Chaos Theory states that a small change at the beginning of any event can have unknown consequences in the future. Who doesn’t know the famous phrase (one version) of the butterfly effect?
“The fluttering of a butterfly’s wings in Brazil could trigger a tornado in Texas.”
BUTTERFLY EFFECT – VIA WIKIPEDIA
Based on this principle, the Chaos Engineering methodology, a concept created and executed by Netflix, as well as other large companies, is based on inserting disturbances in a systemic environment and evaluating its behavior in search of aberrations, weaknesses and unpredictable results (not imagined at non-functional requirements gathering time). In addition, of course, being done in a PRODUCTIVE environment, that’s right, in the environment your customers are using and during business hours.
The methodology is based on some principles:
Build a hypothesis
This hypothesis, despite its name, must be built on the standard behavior of the environment/system.

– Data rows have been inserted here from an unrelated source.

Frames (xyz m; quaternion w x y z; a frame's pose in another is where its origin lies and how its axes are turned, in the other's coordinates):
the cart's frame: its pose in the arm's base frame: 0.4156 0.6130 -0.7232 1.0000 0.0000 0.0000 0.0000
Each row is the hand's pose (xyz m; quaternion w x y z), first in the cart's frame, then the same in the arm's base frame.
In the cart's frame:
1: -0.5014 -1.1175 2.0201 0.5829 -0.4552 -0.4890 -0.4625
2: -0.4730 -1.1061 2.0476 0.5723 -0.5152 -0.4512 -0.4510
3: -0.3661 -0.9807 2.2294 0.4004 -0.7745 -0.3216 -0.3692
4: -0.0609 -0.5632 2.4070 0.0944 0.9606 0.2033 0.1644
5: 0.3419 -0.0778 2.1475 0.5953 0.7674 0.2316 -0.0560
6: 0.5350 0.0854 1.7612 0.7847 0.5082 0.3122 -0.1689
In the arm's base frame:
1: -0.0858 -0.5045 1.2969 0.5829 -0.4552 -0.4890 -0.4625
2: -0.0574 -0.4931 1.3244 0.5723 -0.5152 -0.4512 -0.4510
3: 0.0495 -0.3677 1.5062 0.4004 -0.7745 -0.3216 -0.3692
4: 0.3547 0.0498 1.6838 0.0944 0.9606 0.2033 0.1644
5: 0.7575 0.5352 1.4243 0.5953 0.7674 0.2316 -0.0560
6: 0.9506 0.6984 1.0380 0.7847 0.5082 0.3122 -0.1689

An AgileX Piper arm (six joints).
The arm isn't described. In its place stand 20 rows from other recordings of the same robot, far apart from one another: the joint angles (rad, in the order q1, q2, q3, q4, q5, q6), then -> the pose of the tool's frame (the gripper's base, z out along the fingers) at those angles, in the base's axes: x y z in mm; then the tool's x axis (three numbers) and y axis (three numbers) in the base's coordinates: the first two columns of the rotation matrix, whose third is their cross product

For example, my response times are always below 5s and the error rate is around 1%. Or rather, more business-oriented assumptions: 500 purchases per minute are completed. 1000 proposals are closed per hour.
Vary Real World Events
What would be real world events? Common events that can happen in everyday life, such as a database node crash, a virtual machine crash, network slowdown, and so on. These events must be purposely simulated in the environment.
Run Experiments
Here you need to be creative, think of unusual situations such as opening hundreds of telnet connections on a server, killing a service, unplugging a machine (logging in a little), logging in and out massively and randomly.
Automate experiments to run continuously and randomly
Schedule events and experiments to run automatically varying day, time and target.
Minimize negative impacts
It is not an original principle of the methodology, but it must be observed that the customer experience is not affected by generating discomfort, loss of revenue or some other similar impact.
The big question must now be asked: how to apply this concept? should i use Chaos Monkey or some similar application?
For those unfamiliar, Chaos Money is a system that randomly picks one or more virtual machine instances or system and drops it. Of course this is done during business hours, when all the technical professionals are present and can act. So if your business has a well-implemented treadmill, or a very mature Lifecycle process, with and Always testing, shift-left in your team vein, excellent observability of your environment/system (with monitoring, logs, traces, etc), so you can choose to have a system in line with Chaos Monkey. But if this is not the scenario, a Chaos Day can be organized (mobilizing professionals) and outline a Failure Injection Testing strategy, following the principles already listed, and observe the behavior of your environment, identifying the points of failure, the points slowness and points without monitoring/observation coverage (I have used this term because of the English Observability). This should be adjusted accordingly, either to correct an error, optimize slowness or improve observability.
It may seem a little intimidating to run a Chaos Engineering in your environment, but it can provide an increase in the reliability of your production environment. Of course, this should be done in mature environments in the lifecycle of an application/environment, as the main motive is to identify unexpected behaviors, those that have not been raised in mapping non-functional requirements, and perhaps even identify some kind of inconsistency. functional result of purposely injected failures into the environment. If your maturity is not so high you can choose to impute failures at times of low utilization and for a very short period (Minimize negative impacts).
Netflix even simulates a failure of an entire Amazon EC2 region (EC2 is Amazon’s server hosting service, with the region being the geographic division of the service). Besides the already mentioned Chaos Monkey there is also injection of other flaws; This has led all system engineers to increasingly build services/systems that can handle failures no matter which ones. It is a search for resilience, high availability, care for the user experience.
So, let’s break things into production on purpose?
Main reference: Ali Basiri, Niosha Behnam, Ruud de Rooij, Lorin Hochstein, Luke Kosewski, Justin Reynolds, Casey Rosenthal, “Chaos Engineering”, IEEE Software, vol.33, no. 3, pp. 3541, MayJune 2016, DOI:10.1109/MS.2016.60
*By Ronaldo Sales – Bachelor in Computer Science from Unesp Rio Claro, at www.Yaman.com.br is Manager of the SRE & Automation Services Division.